Stephen Harper a affirmé que le gouvernement libéral précédent était au courant du traitement que subissait Khadr à Guantanamo Bay, mais qu'il n'a rien fait.

«Le gouvernement précédent a pris en compte toute l'information lorsqu'il a décidé de la façon de procéder avec le cas de Khadr, il y a plusieurs années», a souligné M. Harper.

«Le Canada s'est assuré que M. Khadr, sous notre gouvernement, sera traité humainement. Nous surveillons attentivement les procédures judiciaires», a-t-il ajouté.

M. Harper se trouvait jeudi à Tokyo, où il a rencontré l'empereur et le premier ministre du pays.

Les défenseurs des droits de la personne, des députés de l'opposition et les barreaux britanniques ont tous poussé les conservateurs de Stephen Harper à prendre des mesures d'urgence pour garantir la libération de Khadr.

Ils accusent les conservateurs d'être hypocrites en refusant de défendre Khadr tout en dénonçant le non-respect des droits de la personne en Chine et ailleurs dans le monde.

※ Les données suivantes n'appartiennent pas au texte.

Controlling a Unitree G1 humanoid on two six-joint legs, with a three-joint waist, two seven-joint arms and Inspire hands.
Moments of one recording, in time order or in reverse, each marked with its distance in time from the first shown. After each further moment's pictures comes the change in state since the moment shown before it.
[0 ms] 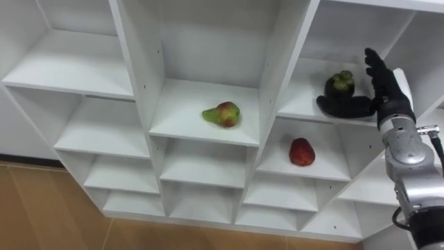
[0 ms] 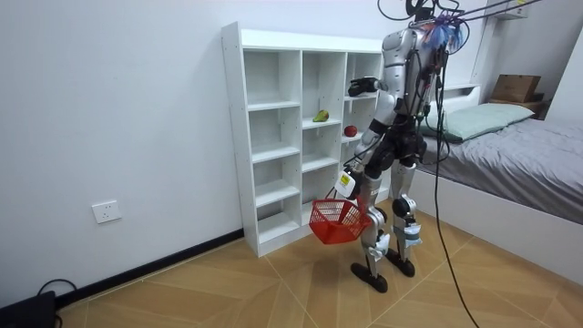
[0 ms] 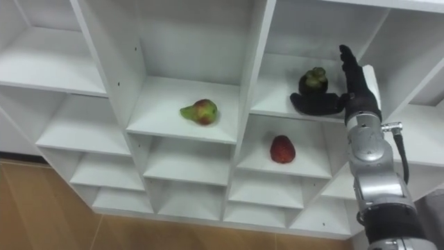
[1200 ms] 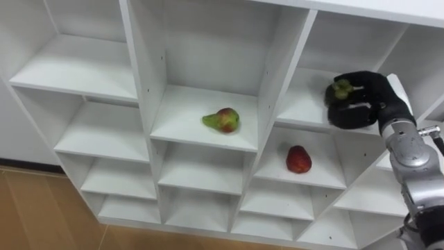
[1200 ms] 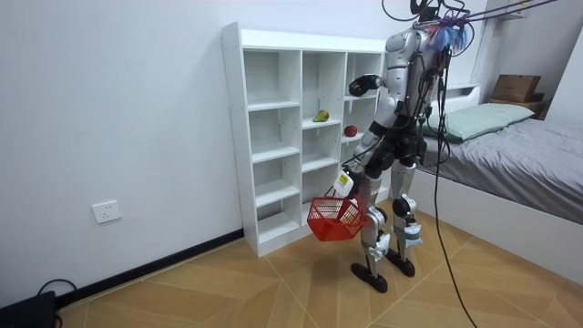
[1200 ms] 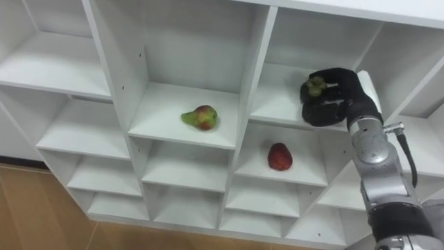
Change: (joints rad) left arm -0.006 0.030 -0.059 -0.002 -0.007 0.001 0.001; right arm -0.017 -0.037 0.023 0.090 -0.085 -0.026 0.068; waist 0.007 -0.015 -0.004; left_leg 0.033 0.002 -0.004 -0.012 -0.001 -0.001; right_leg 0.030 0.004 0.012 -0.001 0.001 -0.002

Le Bloc québécois a également réagi aux propos de Stephen Harper, jeudi, par voie de communiqué.

La porte-parole adjointe du Bloc québécois en matière d'affaires étrangères, Johanne Deschamps, a elle aussi dénoncé l'entêtement du gouvernement conservateur à prétendre qu'il ne savait rien du traitement de Khadr à Guantanamo Bay.

«Que le gouvernement refuse de rapatrier Omar Khadr, malgré le consensus qui existe sur cette question, c'est une chose; qu'il induise la population en erreur, à répétition, en affirmant qu'il ne savait rien des pratiques de torture qu'a dû subir l'adolescent, voilà qui est d'un cynisme absolument immoral», a-t-elle soutenu.

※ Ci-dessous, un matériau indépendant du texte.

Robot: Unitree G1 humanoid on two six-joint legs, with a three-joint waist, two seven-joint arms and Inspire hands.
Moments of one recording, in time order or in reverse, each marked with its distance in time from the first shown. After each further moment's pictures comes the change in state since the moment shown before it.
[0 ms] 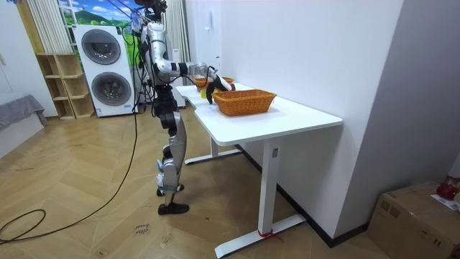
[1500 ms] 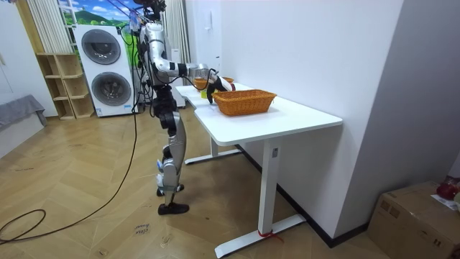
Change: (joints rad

Mme Labelle a également reproché au gouvernement canadien de se plier devant son voisin du sud, en laissant Khadr être traité comme un adulte alors qu'en vertu du droit international, il s'agit d'un enfant soldat.

«C'est pourtant ce que font les autorités américaines à l'égard d'Omar Khadr, avec l'assentiment tacite de ce gouvernement qui s'écrase docilement devant les intérêts américains, plutôt que de défendre ses citoyens», a-t-elle ajouté.

L'avocat militaire américain de Khadr, le lieutenant de la Marine William Kuebler, a accusé le gouvernement canadien de sciemment se servir de fausses garanties des autorités américaines quant au traitement de Khadr pour permettre qu'il reste détenu à Cuba.

M. Kuebler a également annoncé que des entrevues filmées de Khadr devraient être rendues publiques d'ici la semaine prochaine, dont il prédit que le contenu sera «assez puissant».

Khadr est natif de Toronto, et il est le fils d'un présumé financier d'al-Qaïda.